Whenever a line of the listing contains the string "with", return that line.
/---
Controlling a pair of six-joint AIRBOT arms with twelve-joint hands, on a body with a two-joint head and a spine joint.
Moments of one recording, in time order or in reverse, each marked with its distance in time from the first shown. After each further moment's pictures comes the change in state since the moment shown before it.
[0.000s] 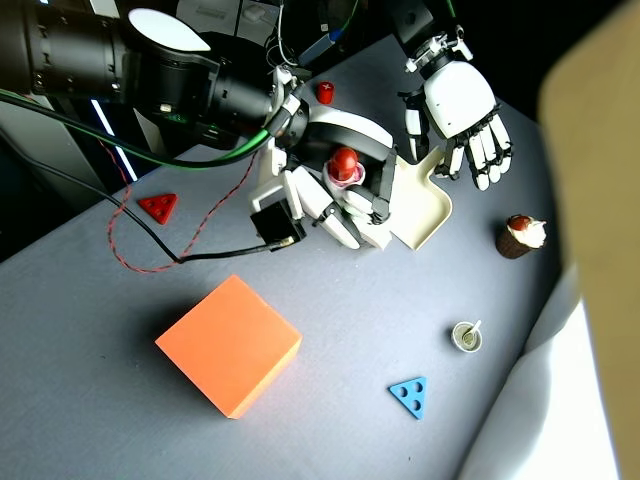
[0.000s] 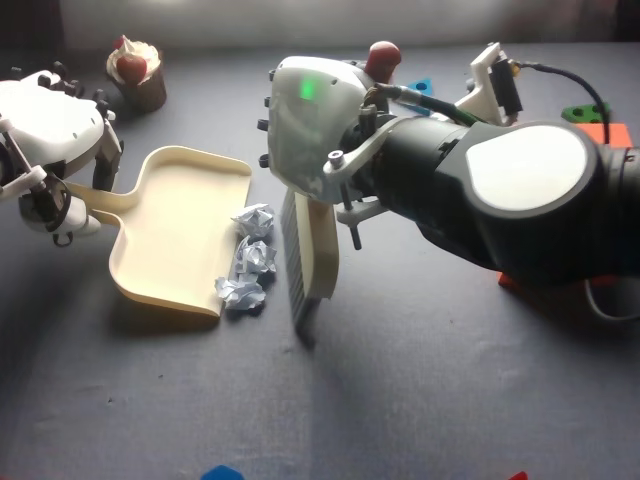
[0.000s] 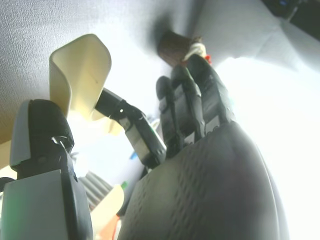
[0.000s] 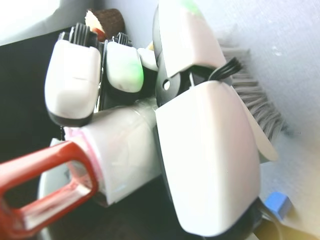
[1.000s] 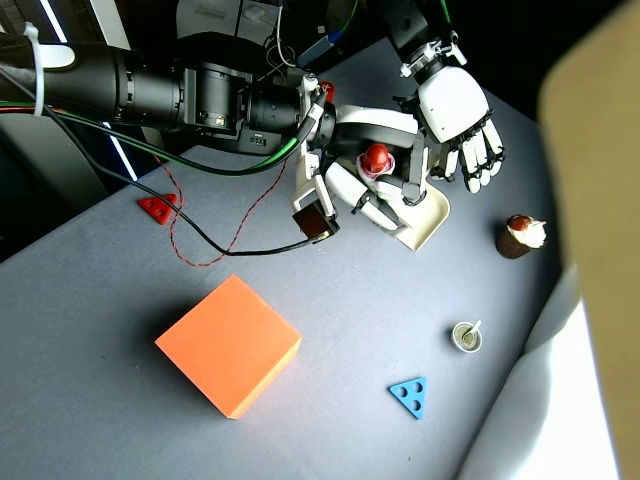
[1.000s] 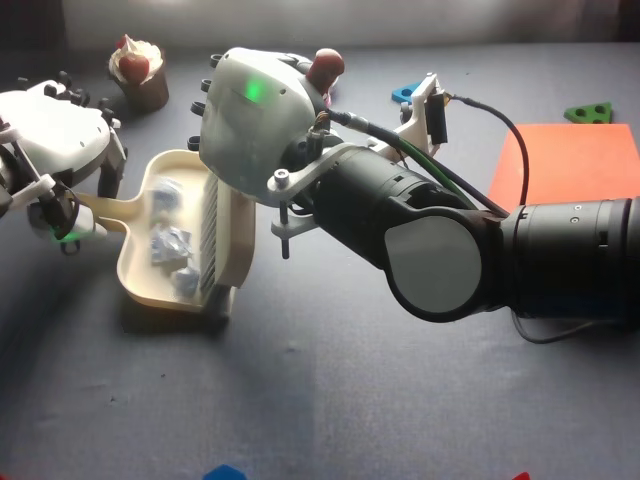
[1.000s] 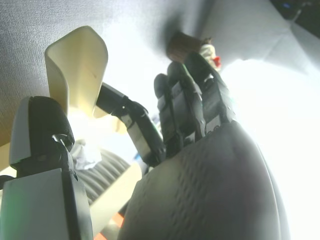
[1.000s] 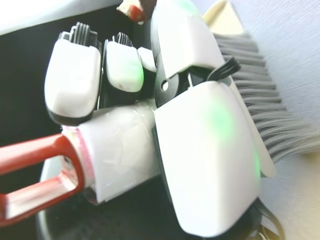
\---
TASK RESULT:
Controlling a pair of six-joint AIRBOT arms with twelve-joint hands, on a body with a two-joint head and a spine joint.
Moments of one recording, in time order or in reverse, each marked with its distance in time from the first shown. After each further moment's pictures comes the change in state since the moment shown before it.

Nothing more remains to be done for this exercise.